Solving Equations by Extracting Square Roots Method
What Is the Extracting Square Roots Method?
It's a technique for solving quadratic equations without using the quadratic formula. Instead of factoring or completing the square step-by-step, you isolate the squared term and take the square root of both sides.
This method works only when the equation is already in the form:
(ax + b)² = c or ax² = c
If your equation doesn't fit this pattern, find a different method. Forcing this one will waste your time.
When This Method Actually Saves You Time
The extracting square roots method is fastest when:
- The quadratic has no x-term (no linear coefficient)
- The equation is already a perfect square or can be rearranged into one
- You're dealing with pure quadratic equations like x² = 16 or (x - 3)² = 25
For anything with an x term, skip this. Use factoring or the quadratic formula instead.
The Basic Process: 4 Steps
Step 1: Isolate the Squared Term
Get the perfect square alone on one side. Move everything else to the other side.
Step 2: Take the Square Root of Both Sides
Don't forget the ± symbol. This is where most people mess up. √(something) = ±(something else).
Step 3: Solve for x
Isolate the variable. You'll get two solutions in most cases.
Step 4: Check Your Answers
Plug both solutions back into the original equation. If either one doesn't work, discard it.
Worked Examples
Example 1: Simple Case
Solve: x² = 49
Step 1: The squared term is already isolated. ✓
Step 2: Take the square root of both sides.
x = ±√49
Step 3: Simplify.
x = ±7
Done. Two solutions: x = 7 or x = -7.
Verify: 7² = 49 ✓ (-7)² = 49 ✓
Example 2: With a Coefficient Outside the Square
Solve: 3x² = 75
Step 1: Divide both sides by 3.
x² = 25
Step 2: Take the square root.
x = ±√25
Step 3: Simplify.
x = ±5
Example 3: Binomial Squared
Solve: (x + 2)² = 36
Step 1: Already isolated. ✓
Step 2: Take the square root of both sides.
x + 2 = ±√36
x + 2 = ±6
Step 3: Split into two equations.
x + 2 = 6 → x = 4
x + 2 = -6 → x = -8
Verify: (4 + 2)² = 36 ✓ (-8 + 2)² = (-6)² = 36 ✓
Example 4: Fraction Involved
Solve: (x - 5)² = 8
Step 2: Take the square root.
x - 5 = ±√8
Step 3: Simplify √8 = 2√2, then solve.
x = 5 ± 2√2
x = 5 + 2√2 or x = 5 - 2√2
These are irrational solutions. That's fine. Not every quadratic gives you nice integers.

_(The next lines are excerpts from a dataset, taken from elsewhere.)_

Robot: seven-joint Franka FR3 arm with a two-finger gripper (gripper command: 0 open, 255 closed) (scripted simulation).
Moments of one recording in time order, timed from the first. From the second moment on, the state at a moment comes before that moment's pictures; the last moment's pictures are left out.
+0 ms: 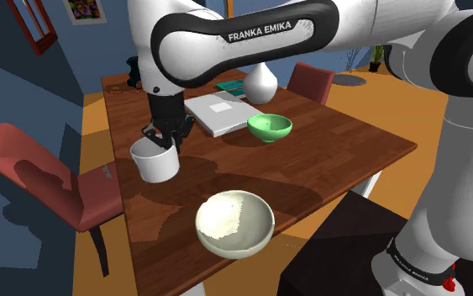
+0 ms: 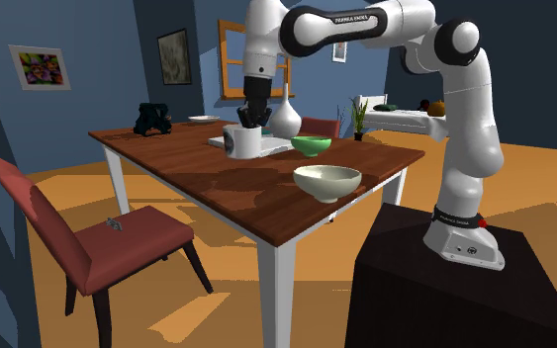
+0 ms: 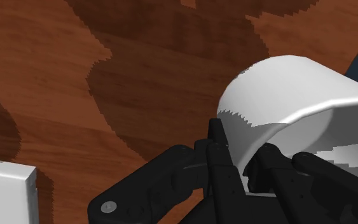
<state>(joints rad) 0.14 0.26 0.52 -1.50 -0.15 1.84 0.69</state>
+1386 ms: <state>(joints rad) 0.11 -0.17 0.52 -1.82 0.07 1.78 0.62</state>
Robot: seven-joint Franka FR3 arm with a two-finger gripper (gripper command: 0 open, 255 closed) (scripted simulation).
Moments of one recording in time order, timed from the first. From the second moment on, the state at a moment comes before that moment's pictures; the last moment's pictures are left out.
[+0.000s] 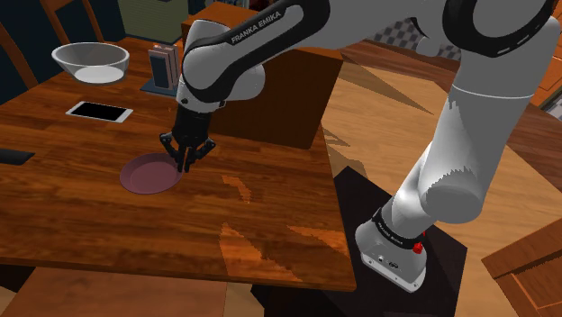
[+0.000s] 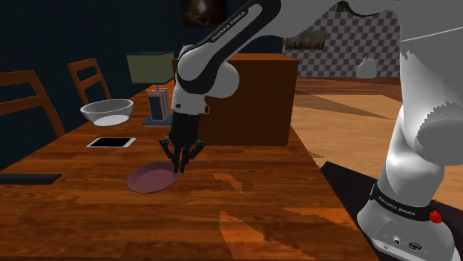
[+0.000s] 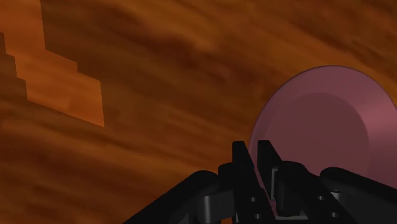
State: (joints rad) arm 0.18 0.29 0.35 -2.05 0.37 2.38 0.65
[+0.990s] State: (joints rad) arm 0.17 0.19 0.35 -1.99 0.36 2.23 0.69
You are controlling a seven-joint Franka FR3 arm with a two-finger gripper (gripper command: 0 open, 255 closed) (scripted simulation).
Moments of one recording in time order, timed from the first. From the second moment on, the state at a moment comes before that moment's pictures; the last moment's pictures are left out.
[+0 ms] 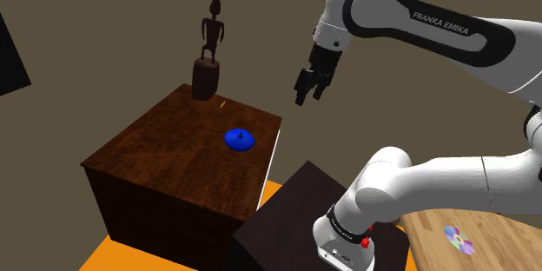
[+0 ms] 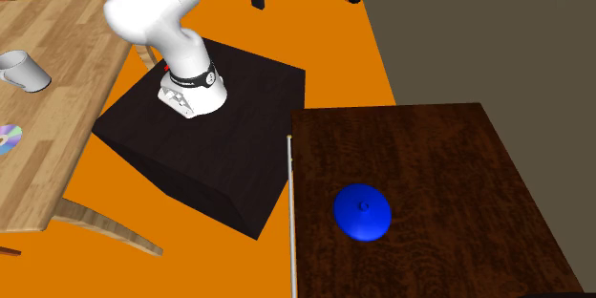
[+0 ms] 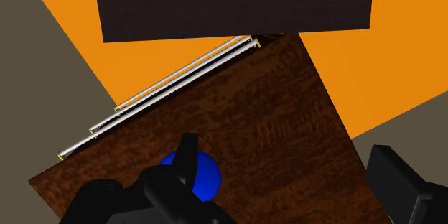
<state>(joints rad) 0.00 -0.80 -0.02 -2.40 0.03 1.54 0.09</state>
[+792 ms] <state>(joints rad) -0.02 -0.56 -0.07 -2.51 0.02 1.90 0.06</state>
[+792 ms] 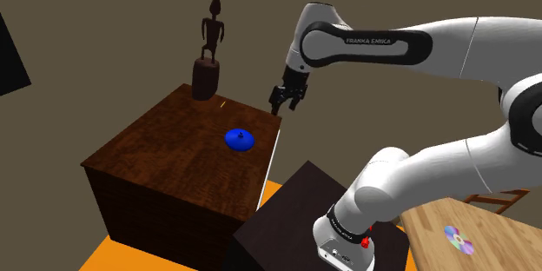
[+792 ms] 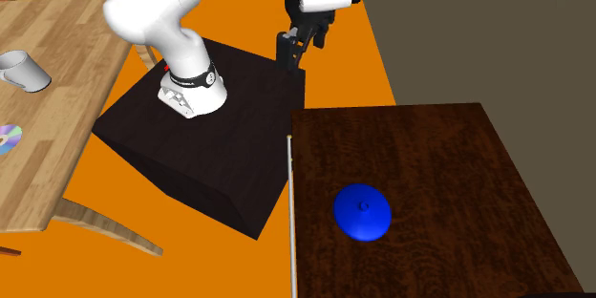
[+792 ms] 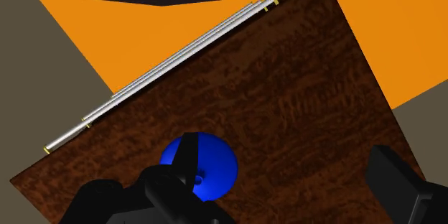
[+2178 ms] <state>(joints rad) -0.06 0.23 -0.13 -2.26 0.15 2.49 -0.06</state>
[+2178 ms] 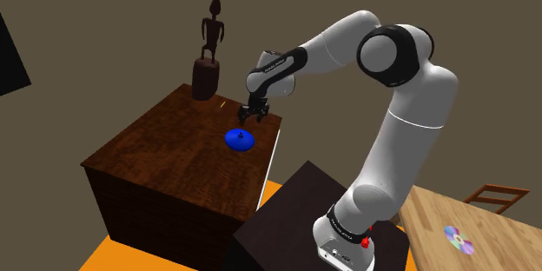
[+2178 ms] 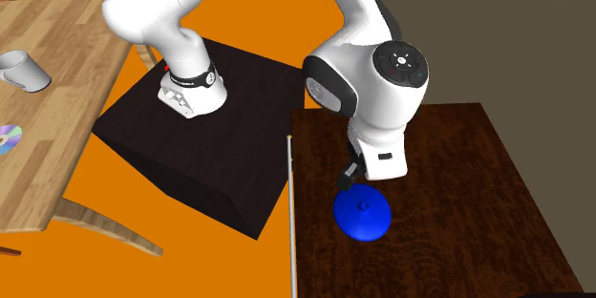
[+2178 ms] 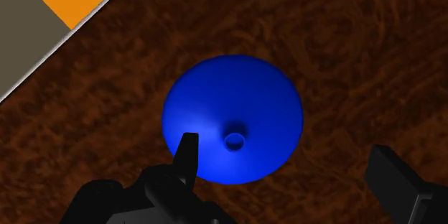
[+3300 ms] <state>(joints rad) -0.12 0.60 -0.09 -2.02 0.24 2.63 -0.12</state>
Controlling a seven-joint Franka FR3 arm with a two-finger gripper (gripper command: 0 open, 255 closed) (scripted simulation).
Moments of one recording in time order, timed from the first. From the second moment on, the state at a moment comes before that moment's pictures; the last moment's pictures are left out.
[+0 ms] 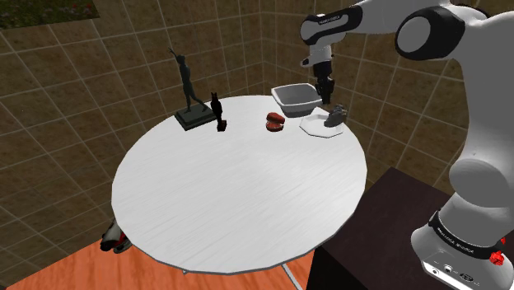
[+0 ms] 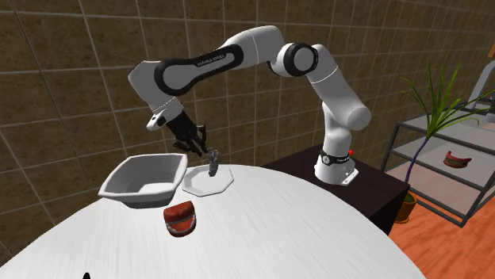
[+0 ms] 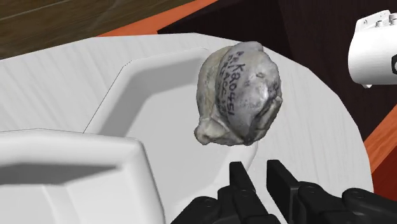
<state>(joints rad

Quick Reference: Comparing Solution Methods
| Method | Best For | Speed | Difficulty |
|---|---|---|---|
| Extracting Square Roots | Equations in form (ax + b)² = c | Fastest | Easy |
| Factoring | Factorable quadratics | Fast if you see the factors | Medium |
| Completing the Square | Any quadratic, vertex form | Slow | Hard |
| Quadratic Formula | Any quadratic | Consistent | Medium |
If extracting square roots applies, use it. It's the fastest option by far.
Getting Started: Practice Problems
Try these. Answers below.
- x² = 121
- 4x² = 64
- (x - 4)² = 49
- (2x + 1)² = 25
- (x + 3)² = 11
Answers:
- x = ±11
- x = ±4
- x = 11 or x = -3
- x = 2 or x = -3
- x = -3 ± √11
Common Mistakes That Will Cost You Points
- Forgetting the ±. This is the #1 error. Every square root equation has two solutions unless specified otherwise.

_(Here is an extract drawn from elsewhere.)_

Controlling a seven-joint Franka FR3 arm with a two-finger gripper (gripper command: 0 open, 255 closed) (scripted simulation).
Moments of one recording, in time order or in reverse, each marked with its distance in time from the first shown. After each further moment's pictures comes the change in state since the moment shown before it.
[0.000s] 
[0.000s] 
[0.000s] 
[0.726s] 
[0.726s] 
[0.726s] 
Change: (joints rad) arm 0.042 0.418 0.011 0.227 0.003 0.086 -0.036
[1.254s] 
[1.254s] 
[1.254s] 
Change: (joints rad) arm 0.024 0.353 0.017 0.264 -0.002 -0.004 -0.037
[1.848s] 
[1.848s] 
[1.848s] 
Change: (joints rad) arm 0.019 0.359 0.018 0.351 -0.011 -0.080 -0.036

- Trying to use this method when an x term exists. Rearrange or pick a different method.
- Not simplifying the radical. √72 = 6√2, not √72.
- Losing a solution during simplification. If you divide by a variable or take a square root incorrectly, you can drop a valid answer.
When to Bail and Use a Different Method
Equation: x² + 6x + 5 = 0
Has an x term. Extracting square roots won't work here without first completing the square, which defeats the purpose.
Use factoring: (x + 5)(x + 1) = 0 → x = -5 or x = -1.
Or use the quadratic formula if factoring doesn't come to you quickly.
Bottom Line
The extracting square roots method is a specialized tool. It works fast when your equation is already a perfect square or can be written as one. For everything else, use factoring or the quadratic formula.
Know which tool fits which job. That's the actual skill here.